### WHAT IS BEING ASKED
Output only the span of lines that begins at the line containing "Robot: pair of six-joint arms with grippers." and ends at the last line of the data, both included, exactly as they appear.

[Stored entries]

* * * * *

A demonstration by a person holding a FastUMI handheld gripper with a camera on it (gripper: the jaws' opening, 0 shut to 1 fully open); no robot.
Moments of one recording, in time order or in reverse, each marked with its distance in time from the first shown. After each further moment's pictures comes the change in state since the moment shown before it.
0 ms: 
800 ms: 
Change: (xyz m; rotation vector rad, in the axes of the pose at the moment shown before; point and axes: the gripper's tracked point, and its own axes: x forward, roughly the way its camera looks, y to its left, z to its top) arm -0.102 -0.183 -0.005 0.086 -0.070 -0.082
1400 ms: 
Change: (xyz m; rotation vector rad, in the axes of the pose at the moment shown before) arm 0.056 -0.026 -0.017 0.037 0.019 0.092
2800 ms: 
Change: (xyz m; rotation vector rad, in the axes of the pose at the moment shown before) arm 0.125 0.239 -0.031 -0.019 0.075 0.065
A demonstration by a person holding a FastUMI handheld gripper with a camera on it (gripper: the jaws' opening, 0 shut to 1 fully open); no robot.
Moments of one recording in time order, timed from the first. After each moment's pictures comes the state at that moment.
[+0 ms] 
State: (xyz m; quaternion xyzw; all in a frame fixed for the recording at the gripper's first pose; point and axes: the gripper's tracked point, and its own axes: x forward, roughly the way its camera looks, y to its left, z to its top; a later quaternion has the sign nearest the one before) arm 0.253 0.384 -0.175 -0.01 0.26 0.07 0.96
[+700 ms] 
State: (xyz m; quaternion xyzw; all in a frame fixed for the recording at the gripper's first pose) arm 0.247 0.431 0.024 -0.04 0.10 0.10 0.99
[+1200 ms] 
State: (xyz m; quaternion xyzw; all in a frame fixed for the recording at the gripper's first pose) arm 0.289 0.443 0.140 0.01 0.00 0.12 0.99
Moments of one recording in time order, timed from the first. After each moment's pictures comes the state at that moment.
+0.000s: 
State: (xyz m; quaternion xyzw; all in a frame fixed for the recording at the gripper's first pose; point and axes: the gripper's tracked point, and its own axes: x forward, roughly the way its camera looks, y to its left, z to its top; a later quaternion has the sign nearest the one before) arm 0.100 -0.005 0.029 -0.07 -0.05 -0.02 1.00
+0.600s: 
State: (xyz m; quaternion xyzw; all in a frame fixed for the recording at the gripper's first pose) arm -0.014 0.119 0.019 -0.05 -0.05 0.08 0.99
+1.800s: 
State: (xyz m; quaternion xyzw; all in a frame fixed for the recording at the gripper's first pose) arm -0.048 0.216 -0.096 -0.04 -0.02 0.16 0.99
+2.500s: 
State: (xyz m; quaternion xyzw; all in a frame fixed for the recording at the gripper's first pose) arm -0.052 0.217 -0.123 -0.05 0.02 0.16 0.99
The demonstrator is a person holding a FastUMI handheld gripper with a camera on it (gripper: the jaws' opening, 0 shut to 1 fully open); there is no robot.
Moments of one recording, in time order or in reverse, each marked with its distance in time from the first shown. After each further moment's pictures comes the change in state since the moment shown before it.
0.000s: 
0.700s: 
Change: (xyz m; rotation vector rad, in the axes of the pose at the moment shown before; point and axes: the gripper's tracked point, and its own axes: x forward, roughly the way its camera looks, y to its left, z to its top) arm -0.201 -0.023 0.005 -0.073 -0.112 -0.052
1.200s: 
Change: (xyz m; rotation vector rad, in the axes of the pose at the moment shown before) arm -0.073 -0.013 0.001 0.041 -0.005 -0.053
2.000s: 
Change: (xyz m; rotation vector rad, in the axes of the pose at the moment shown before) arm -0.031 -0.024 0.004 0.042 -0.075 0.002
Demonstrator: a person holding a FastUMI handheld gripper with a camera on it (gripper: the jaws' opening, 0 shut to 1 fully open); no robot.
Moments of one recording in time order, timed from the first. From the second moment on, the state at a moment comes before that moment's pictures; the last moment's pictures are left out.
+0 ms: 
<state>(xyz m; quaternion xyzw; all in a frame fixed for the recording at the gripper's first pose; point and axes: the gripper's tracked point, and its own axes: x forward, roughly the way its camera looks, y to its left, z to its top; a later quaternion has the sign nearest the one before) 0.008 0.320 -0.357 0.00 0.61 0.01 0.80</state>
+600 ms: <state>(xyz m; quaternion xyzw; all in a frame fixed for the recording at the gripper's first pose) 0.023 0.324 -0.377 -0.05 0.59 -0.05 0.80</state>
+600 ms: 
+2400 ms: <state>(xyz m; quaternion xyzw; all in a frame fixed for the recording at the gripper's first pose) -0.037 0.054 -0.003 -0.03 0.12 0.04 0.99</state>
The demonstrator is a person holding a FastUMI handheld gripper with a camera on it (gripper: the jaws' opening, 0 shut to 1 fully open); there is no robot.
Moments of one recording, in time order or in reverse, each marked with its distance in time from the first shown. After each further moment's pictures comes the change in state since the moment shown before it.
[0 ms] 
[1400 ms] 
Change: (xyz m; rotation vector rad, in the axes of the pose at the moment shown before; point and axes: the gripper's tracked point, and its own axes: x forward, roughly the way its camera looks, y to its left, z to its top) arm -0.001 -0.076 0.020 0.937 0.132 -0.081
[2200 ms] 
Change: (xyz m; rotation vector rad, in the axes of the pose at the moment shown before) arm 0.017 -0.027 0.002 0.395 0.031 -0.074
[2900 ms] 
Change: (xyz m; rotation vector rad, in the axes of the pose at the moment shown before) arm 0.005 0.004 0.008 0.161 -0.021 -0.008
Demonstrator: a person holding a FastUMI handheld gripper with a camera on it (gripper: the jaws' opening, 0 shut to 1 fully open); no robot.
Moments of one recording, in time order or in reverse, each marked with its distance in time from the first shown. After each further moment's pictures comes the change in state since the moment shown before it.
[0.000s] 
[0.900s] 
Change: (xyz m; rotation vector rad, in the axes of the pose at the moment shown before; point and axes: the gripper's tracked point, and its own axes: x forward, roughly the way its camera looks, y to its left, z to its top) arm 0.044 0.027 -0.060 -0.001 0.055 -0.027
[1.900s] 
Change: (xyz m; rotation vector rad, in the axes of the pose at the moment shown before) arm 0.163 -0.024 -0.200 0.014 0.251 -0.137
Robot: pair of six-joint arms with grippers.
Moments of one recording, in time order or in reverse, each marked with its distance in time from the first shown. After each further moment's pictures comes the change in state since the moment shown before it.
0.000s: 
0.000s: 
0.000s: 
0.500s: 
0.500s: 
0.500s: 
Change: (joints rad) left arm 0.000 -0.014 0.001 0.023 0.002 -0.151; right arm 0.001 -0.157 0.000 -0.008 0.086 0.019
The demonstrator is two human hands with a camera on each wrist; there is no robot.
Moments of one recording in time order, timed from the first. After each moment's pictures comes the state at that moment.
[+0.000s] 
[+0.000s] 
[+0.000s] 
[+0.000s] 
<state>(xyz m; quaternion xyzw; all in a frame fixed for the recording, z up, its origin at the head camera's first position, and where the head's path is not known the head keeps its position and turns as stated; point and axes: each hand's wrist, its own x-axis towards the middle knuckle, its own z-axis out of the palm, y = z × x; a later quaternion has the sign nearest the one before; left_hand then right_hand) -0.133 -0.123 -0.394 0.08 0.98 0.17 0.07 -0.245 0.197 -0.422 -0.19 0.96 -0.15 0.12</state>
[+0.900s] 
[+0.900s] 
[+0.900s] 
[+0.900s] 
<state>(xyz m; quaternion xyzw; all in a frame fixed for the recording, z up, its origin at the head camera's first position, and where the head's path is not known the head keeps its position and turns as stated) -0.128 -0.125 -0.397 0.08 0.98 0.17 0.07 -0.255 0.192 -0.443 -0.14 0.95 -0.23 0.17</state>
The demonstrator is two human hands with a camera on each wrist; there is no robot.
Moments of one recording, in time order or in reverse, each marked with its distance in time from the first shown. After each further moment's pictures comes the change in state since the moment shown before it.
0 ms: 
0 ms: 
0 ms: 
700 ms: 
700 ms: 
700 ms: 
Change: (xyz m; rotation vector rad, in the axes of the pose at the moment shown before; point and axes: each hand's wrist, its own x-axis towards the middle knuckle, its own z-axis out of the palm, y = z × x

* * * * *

### RESPONSE BELOW
Robot: pair of six-joint arms with grippers.
Moments of one recording, in time order or in reverse, each marked with its distance in time from the first shown. After each further moment's pictures comes the change in state since the moment shown before it.
0.000s: 
0.000s: 
0.000s: 
0.500s: 
0.500s: 
0.500s: 
Change: (joints rad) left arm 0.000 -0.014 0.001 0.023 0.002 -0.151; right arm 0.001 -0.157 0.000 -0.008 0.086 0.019
The demonstrator is two human hands with a camera on each wrist; there is no robot.
Moments of one recording in time order, timed from the first. After each moment's pictures comes the state at that moment.
[+0.000s] 
[+0.000s] 
[+0.000s] 
[+0.000s] 
<state>(xyz m; quaternion xyzw; all in a frame fixed for the recording, z up, its origin at the head camera's first position, and where the head's path is not known the head keeps its position and turns as stated; point and axes: each hand's wrist, its own x-axis towards the middle knuckle, its own z-axis out of the palm, y = z × x; a later quaternion has the sign nearest the one before; left_hand then right_hand) -0.133 -0.123 -0.394 0.08 0.98 0.17 0.07 -0.245 0.197 -0.422 -0.19 0.96 -0.15 0.12</state>
[+0.900s] 
[+0.900s] 
[+0.900s] 
[+0.900s] 
<state>(xyz m; quaternion xyzw; all in a frame fixed for the recording, z up, its origin at the head camera's first position, and where the head's path is not known the head keeps its position and turns as stated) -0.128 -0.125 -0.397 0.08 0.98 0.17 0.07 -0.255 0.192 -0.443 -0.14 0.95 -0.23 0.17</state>
The demonstrator is two human hands with a camera on each wrist; there is no robot.
Moments of one recording, in time order or in reverse, each marked with its distance in time from the first shown. After each further moment's pictures comes the change in state since the moment shown before it.
0 ms: 
0 ms: 
0 ms: 
700 ms: 
700 ms: 
700 ms: 
Change: (xyz m; rotation vector rad, in the axes of the pose at the moment shown before; point and axes: each hand's wrist, its own x-axis towards the middle knuckle, its own z-axis out of the palm, y = z × x

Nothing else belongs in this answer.